By Ellen McGirt
Updated: December 18, 2017 2:45 PM ET

It’s a stressful time of year (and I’m fighting the winter crud today) so I’m going to start our last week together before the holiday break with a short meditation on nature, craft, and tradition.

My Father’s Tools” is a gorgeous, seven-minute video that accompanies master basket maker Stephen Jerome as he creates a black ash rib basket from scratch, using traditional tools handed down to him by his father, and a technique that was honed over generations. There is something uniquely soothing about watching a maker at work, and this quiet film – there is no dialog – begins in the Quebec woods as Jerome searches for just the right tree.

The director is Jerome’s partner and first-time filmmaker Heather Condo, who got the training and support she needed from Wakiponi Mobile studio, a “traveling mediation, training and audiovisual creation studio,” that helps indigenous youth around the world tell their stories. (Condo’s Instagram feed is a delight, too.) Both are members of the Gesgapegiag First Nation, a Mi’gmaq community in Quebec. The film won acclaim as an official selection at the 2017 Sundance Film Festival, became the first indigenous film to be a Vimeo staff pick, and has gotten over 124,000 views.

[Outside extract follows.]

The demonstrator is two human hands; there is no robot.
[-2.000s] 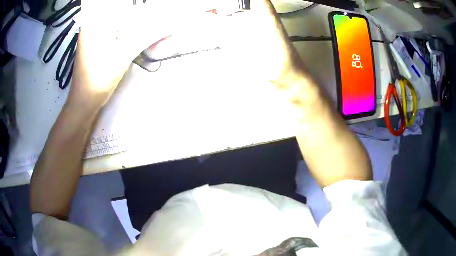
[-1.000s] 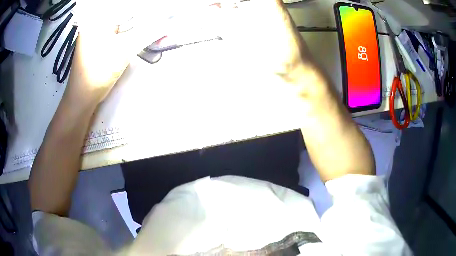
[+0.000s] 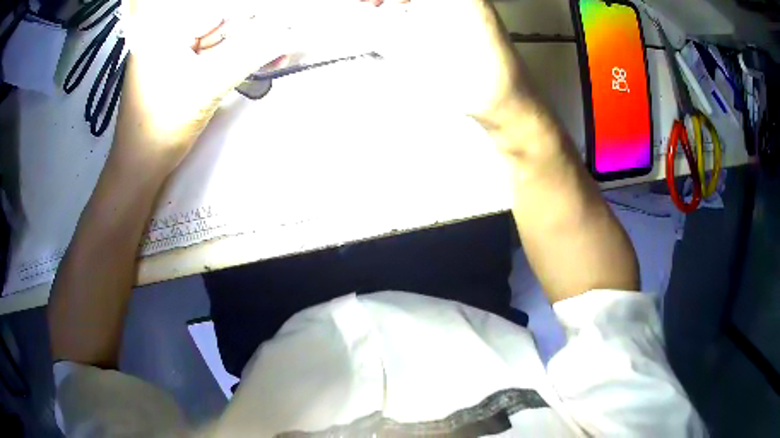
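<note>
My left hand (image 3: pixel 184 77) is over the white table (image 3: pixel 359 171), badly washed out by glare. A thin dark cord (image 3: pixel 316 66) with a small dark loop at its left end lies beside the left fingertips. I cannot tell whether the fingers grip it. My right hand (image 3: pixel 453 60) is almost wholly lost in glare at the top, its fingers unclear. What is between the two hands is hidden by the bright light.
Black cord loops (image 3: pixel 107 85) lie at the table's left. A smartphone (image 3: pixel 617 94) with a bright screen lies at right, beside scissors (image 3: pixel 684 167) with red and yellow handles. Pens (image 3: pixel 714 81) are at the far right. A printed scale (image 3: pixel 184 231) runs near the front edge.
The whole view has shifted, so the table and phone sit slightly higher in the picture. Reddish left fingers now show more clearly at the upper left. The cord stays beside the left hand.
</note>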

More about the Mi’gmaq (also spelled Mi’kmaq) here.

The film is clearly a tribute and a desire to keep a dying art alive. “There are films that show people making baskets but it’s by white people who are just passing through the reserve and shows about 30 seconds of it,” Condo told the Wicked Ideas online magazine. “It’s nice to have this down for our grandchildren and children to see.” But for everyone else, it’s an opportunity to sit a while and be an apprentice even for a few minutes, sitting in a workshop instead of traffic, listening to the sounds of craft, instead of Muzak at the mall.